--- EXERCISE ---
Each line from the start of the records through the line containing "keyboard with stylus" is to be transcribed exactly, and no other line is to be included.

--- EXCERPTED DATA ---
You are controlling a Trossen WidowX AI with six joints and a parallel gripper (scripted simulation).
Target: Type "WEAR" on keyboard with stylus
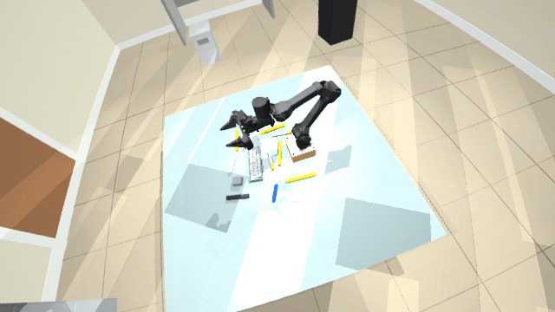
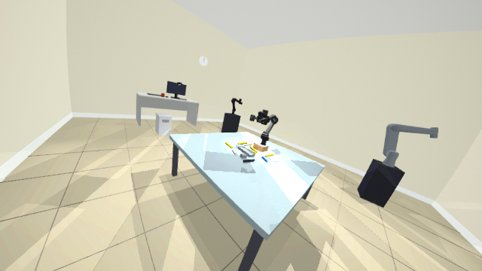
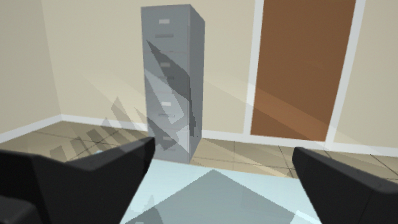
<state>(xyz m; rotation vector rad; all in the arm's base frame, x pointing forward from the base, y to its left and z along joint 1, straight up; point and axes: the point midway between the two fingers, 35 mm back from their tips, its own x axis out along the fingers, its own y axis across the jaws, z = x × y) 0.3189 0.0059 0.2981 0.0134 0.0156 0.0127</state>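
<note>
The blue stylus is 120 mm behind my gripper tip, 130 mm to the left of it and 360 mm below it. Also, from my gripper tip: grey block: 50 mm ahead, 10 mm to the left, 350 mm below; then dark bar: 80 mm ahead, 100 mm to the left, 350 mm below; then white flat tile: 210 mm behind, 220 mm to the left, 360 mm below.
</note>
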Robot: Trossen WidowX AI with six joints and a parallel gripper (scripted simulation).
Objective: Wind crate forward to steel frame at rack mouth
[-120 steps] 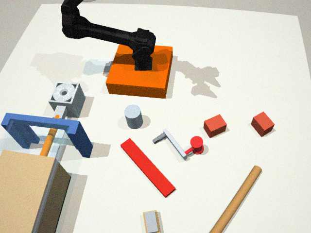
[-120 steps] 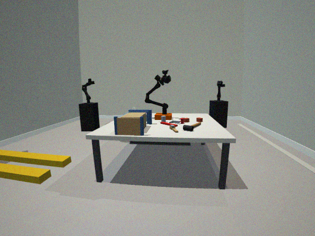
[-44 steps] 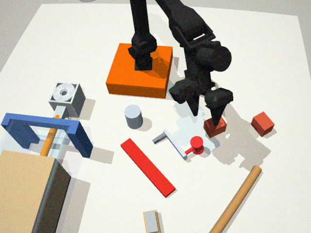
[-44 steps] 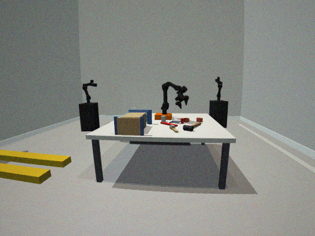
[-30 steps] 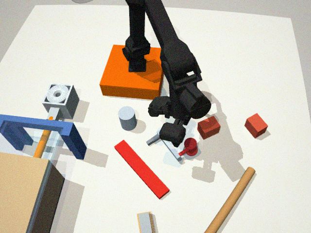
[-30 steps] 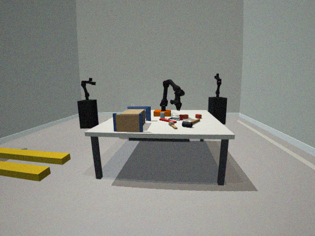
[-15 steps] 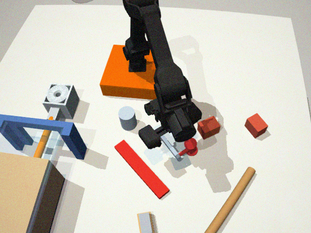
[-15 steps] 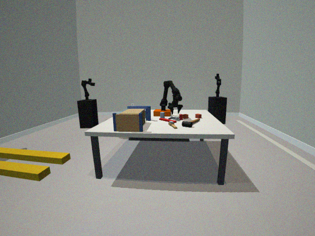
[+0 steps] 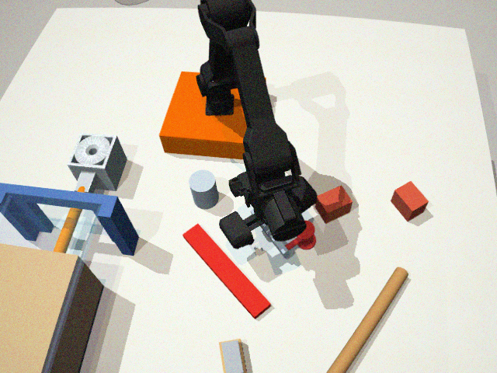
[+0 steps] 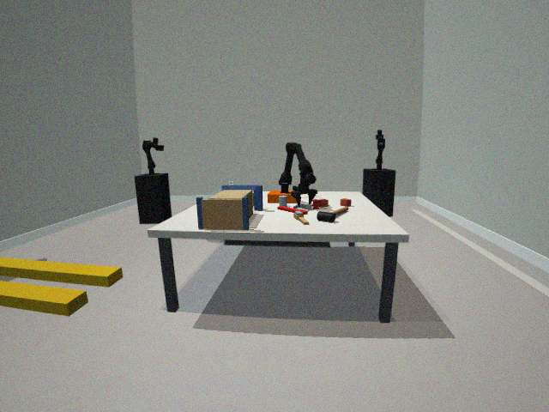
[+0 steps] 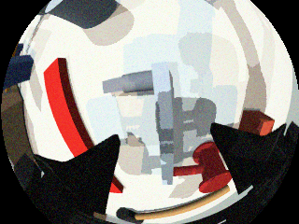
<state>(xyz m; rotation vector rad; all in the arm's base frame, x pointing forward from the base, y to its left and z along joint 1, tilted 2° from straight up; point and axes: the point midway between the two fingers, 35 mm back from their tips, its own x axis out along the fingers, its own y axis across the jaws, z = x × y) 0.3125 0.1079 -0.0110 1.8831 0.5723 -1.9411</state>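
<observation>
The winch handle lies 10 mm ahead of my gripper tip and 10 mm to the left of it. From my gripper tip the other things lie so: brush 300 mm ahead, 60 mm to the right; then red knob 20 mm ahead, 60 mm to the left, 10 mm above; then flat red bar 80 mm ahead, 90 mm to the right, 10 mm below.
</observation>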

--- RESPONSE FOR THIS EXERCISE ---
You are controlling a Trossen WidowX AI with six joints and a parallel gripper (scripted simulation).
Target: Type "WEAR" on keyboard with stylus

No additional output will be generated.